# Sugar Pine board feet



## Palaswood (Oct 13, 2016)

I spent that last 20 minutes figuring out how many board feet there are in the largest known Sugar Pine tree in the country.

So I happened upon the Champion Tree national register at AmericaForestry.org - WOW! What a wealth of knowledge.

So there is a Sugar Pine in Calaveras Big Tree park that is 241 feet tall and 362 inches in circumference.

I did the math based on a what I could remember of 8th grade math, and some googling. Feel free to correct my math if I made any giant errors in calculating. 

Volume of a right cylinder is π x R(squared)H - so 3.14 x Radius(squared) x height. To get the radius, I had to plug in the circumference into C=2π(r). I ended up with 17,444 cubic feet (after converting from inches), and converting that to board feet yields a whopping 209,348 board feet of pine lumber, before milling of course. 

That's a lot of wood in this here tree. (its the fatty in the middle)

Reactions: Like 2 | Way Cool 4


----------



## Palaswood (Oct 14, 2016)

@ripjack13 Hey Marc. Would you find the proper forum for the above post? I want people to see it

Reactions: Like 1


----------



## ripjack13 (Oct 14, 2016)

Here ya go....

Reactions: Like 1


----------



## Palaswood (Oct 14, 2016)

Is it inherently wrong to be calculating the resulting lumber quantities of a majestic tree that should never be cut down?

Reactions: Funny 2 | Sincere 1


----------



## vegas urban lumber (Oct 14, 2016)

Palaswood said:


> Is it inherently wrong to be calculating the resulting lumber quantities of a majestic tree that should never be cut down?



not wrong, just in advance of strong wind advisories

Reactions: Like 1 | Agree 1 | Creative 1


----------



## Schroedc (Oct 14, 2016)

We've got a couple of really old Burr Oak trees up on top of the bluff in town, rated as the 3rd or 4th oldest still living in the state, every time we get a big storm I go check on them....

Reactions: Like 2 | Funny 3


----------



## Palaswood (Oct 14, 2016)

These organisms wont live forever.

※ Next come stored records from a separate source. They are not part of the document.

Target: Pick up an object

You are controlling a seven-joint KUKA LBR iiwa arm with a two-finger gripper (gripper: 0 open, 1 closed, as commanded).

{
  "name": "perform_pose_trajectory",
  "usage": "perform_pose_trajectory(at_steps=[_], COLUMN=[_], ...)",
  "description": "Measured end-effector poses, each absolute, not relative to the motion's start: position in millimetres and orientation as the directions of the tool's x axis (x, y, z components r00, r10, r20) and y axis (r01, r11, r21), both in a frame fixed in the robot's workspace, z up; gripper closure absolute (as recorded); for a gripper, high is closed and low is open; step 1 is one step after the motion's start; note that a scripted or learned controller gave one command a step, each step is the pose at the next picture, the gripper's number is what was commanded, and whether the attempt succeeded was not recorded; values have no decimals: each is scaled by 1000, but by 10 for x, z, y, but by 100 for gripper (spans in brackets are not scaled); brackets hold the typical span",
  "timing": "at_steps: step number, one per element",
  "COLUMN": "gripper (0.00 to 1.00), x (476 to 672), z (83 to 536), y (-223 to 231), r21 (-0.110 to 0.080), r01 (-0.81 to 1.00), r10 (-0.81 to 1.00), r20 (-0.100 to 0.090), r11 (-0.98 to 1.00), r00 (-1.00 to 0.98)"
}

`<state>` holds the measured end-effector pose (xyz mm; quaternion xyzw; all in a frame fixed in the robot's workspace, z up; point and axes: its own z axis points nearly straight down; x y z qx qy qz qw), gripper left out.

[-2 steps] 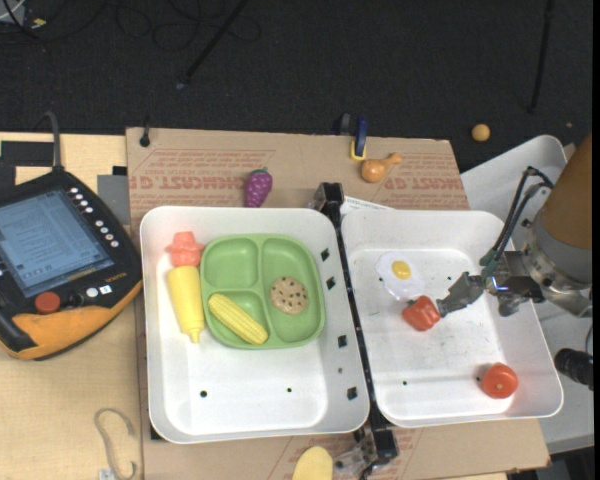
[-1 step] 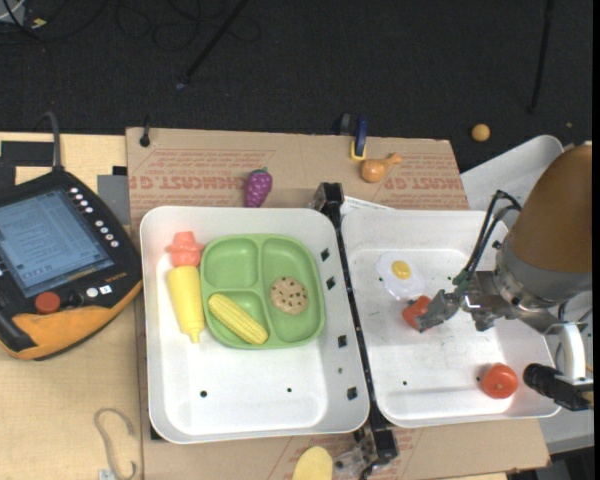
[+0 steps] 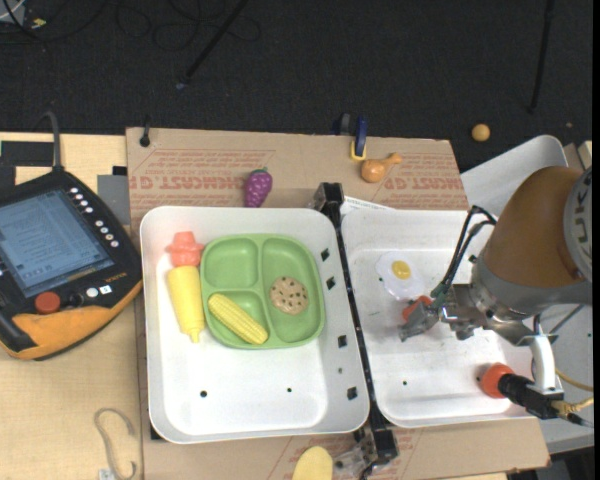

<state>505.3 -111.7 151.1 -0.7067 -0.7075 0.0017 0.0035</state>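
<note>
Down close to the floor of the right bin (image 3: 430, 393), near its middle: gripper (image 3: 420, 320), on the grey arm (image 3: 520, 293) with the orange band, reaching in from the right. Pincer apart or together: cannot tell, too small and too dark at the tip to read. Right at that tip, a small red-orange speck (image 3: 413, 310), too small to name; clamped or merely lying beneath, no telling. Up and to the left in the same bin, near the gripper but apart from it: toy fried egg (image 3: 398, 271), white with a yellow yolk, flat on the bin floor.

Over in the left bin (image 3: 240, 393): green divided plate (image 3: 230, 263), flat in the upper half. On the plate, a toy corn cob (image 3: 238, 319) in the lower-left compartment and a chocolate-chip cookie (image 3: 289, 294) in the right one. Just beside the plate's left rim, a yellow toy bottle (image 3: 186, 303), lying lengthwise, with a pink-orange toy (image 3: 183, 249) at its upper end.

Outside the bins, on the cardboard sheet (image 3: 200, 173): purple toy grapes (image 3: 258, 186) behind the left bin, an orange toy pear (image 3: 378, 167) behind the right bin, a yellow toy (image 3: 313, 463) at the front edge between the bins. Farther back on the dark floor, a small orange ball (image 3: 480, 132). Off to the left on the bench, a teach pendant (image 3: 50, 258), screen lit.
</note>
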Motion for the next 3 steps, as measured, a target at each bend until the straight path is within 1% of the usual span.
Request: perform_pose_trajectory(at_steps=[1,2,3], gripper=[0,0,100], x=[5065,5058,5054], z=[872,872,979], y=[-1081,-1089,-1111], r21=[-7,-4,-4], r01=[1000,1000,1000], r10=[1000,1000,1000], r20=[3,2,2], r11=[1,-5,-14], r00=[-1,5,14])
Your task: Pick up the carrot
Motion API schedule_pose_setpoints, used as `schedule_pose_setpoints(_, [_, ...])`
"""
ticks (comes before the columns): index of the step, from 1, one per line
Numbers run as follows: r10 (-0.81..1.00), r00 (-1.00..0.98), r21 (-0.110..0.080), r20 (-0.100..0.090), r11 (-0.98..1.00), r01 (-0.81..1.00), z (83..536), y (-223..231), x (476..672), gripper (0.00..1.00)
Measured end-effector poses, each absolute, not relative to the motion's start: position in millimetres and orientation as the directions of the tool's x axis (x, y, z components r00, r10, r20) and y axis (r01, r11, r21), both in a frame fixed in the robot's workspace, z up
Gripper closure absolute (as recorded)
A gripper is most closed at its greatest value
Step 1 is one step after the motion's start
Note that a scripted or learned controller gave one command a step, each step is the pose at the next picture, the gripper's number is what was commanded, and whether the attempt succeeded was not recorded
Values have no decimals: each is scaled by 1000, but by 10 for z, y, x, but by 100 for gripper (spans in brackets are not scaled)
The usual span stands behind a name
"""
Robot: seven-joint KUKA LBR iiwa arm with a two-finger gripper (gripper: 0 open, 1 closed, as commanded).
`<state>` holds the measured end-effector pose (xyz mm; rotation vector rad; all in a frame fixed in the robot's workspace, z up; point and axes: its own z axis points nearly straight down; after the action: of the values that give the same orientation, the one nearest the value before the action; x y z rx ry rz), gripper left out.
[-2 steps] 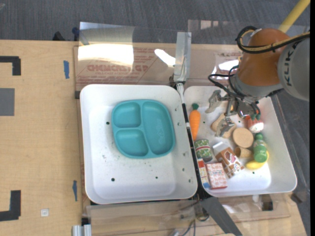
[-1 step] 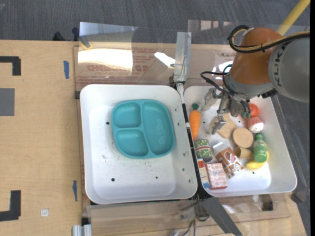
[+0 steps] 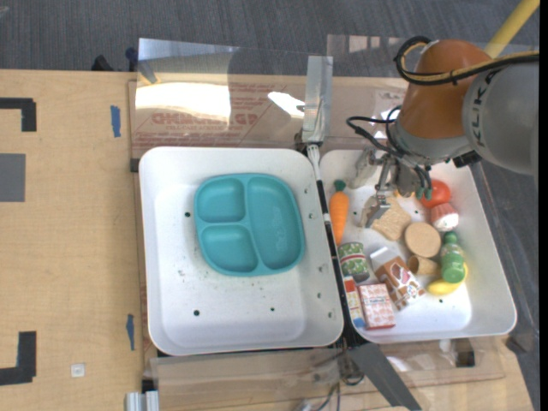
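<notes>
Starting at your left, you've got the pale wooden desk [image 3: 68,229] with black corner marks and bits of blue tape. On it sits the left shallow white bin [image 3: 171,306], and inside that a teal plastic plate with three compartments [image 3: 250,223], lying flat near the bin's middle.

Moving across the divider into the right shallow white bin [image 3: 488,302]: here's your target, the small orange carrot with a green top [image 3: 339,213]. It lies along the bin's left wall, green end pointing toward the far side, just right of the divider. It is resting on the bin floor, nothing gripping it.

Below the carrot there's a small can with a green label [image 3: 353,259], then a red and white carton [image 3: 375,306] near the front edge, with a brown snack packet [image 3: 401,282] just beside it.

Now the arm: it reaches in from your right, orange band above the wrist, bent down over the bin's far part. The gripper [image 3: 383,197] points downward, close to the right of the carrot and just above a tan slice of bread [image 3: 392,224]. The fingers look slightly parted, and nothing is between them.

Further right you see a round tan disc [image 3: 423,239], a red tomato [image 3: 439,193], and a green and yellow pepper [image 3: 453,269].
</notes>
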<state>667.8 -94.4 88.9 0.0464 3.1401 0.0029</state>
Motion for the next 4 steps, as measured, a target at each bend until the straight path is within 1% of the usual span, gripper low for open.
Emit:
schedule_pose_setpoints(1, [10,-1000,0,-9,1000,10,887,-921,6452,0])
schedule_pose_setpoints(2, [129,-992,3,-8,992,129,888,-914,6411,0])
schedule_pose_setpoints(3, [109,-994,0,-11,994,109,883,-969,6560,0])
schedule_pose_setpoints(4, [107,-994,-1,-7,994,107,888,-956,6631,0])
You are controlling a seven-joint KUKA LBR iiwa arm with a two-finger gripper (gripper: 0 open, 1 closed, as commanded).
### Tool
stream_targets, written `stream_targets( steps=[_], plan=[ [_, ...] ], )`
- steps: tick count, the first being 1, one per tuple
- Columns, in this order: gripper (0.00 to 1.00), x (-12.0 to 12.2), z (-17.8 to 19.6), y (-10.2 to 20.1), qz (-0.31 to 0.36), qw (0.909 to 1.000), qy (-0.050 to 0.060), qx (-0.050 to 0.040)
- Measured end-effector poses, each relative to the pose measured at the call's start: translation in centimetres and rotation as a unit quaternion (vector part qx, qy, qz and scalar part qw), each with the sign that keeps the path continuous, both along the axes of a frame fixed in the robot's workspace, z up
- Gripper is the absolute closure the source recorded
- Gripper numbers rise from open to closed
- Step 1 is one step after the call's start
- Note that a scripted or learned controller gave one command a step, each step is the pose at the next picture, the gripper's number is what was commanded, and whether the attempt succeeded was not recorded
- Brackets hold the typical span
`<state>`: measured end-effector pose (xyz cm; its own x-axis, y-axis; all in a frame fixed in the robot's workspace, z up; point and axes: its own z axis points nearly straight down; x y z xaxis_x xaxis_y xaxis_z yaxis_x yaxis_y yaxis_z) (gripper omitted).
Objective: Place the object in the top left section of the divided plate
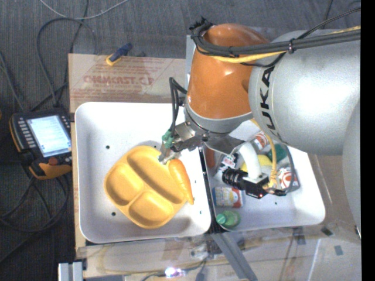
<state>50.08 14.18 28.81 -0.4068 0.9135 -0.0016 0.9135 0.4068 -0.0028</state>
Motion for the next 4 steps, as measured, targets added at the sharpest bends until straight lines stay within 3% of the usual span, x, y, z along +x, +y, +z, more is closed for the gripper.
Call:
stream_targets(
  steps=[1,2,3,4],
  plan=[
    [1.00,0.0,0.8,0.0,0.000,1.0000,0.001,-0.0015],
    [1.00,1.8,-6.5,1.6,0.006,1.0000,0.001,0.0002],
    [1.00,-0.2,-8.1,0.4,0.061,0.9982,0.001,0.0003],
    [0.00,-0.3,-8.1,0.4,0.061,0.9981,0.001,0.0011]
  ],
)
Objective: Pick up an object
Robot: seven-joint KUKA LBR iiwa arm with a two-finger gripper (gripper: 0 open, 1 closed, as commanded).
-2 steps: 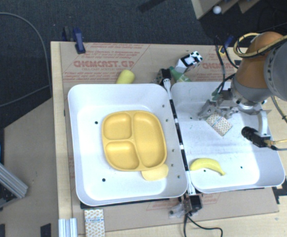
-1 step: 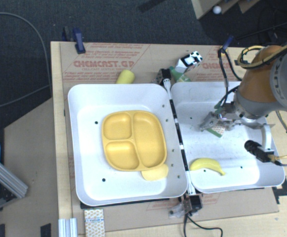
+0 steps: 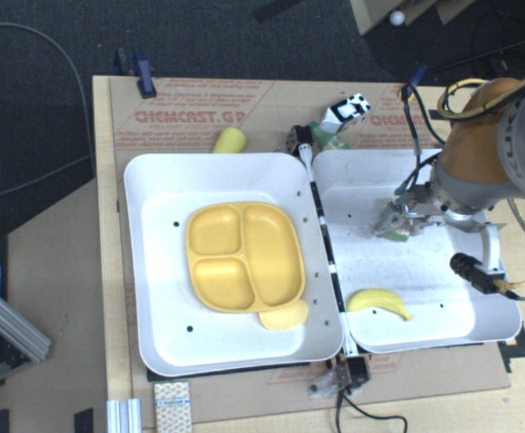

I saw a pic today on instagram of a huge ...20ft diameter x 20ft redwood stump getting cleared out of norcal when it fell over. That's a lot of slab tables...

Reactions: Agree 1


----------



## LTCM (Nov 15, 2016)

Palaswood said:


> So there is a Sugar Pine in Calaveras Big Tree park that is 241 feet tall and 362 inches in circumference.
> 
> I did the math based on a what I could remember of 8th grade math, and some googling. Feel free to correct my math if I made any giant errors in calculating.
> 
> Volume of a right cylinder is π x R(squared)H - so 3.14 x Radius(squared) x height. To get the radius, I had to plug in the circumference into C=2π(r). I ended up with 17,444 cubic feet (after converting from inches), and converting that to board feet yields a whopping 209,348 board feet of pine lumber, before milling of course.



I think, by my calcs at least, you are off by a factor of around 3. I don't think the problem is in your arithmetic, but rather in geometry. That's to say your answer is 100% correct - it's just not the answer to the question you asked.

I'll start your research by saying a tree is not a cylinder, at least not when measured from ground to tip.


----------



## rocky1 (Nov 17, 2016)

When in doubt Google calculators... http://www.rdconcepts.net/StandingTree.aspx

Reactions: Thank You! 1


----------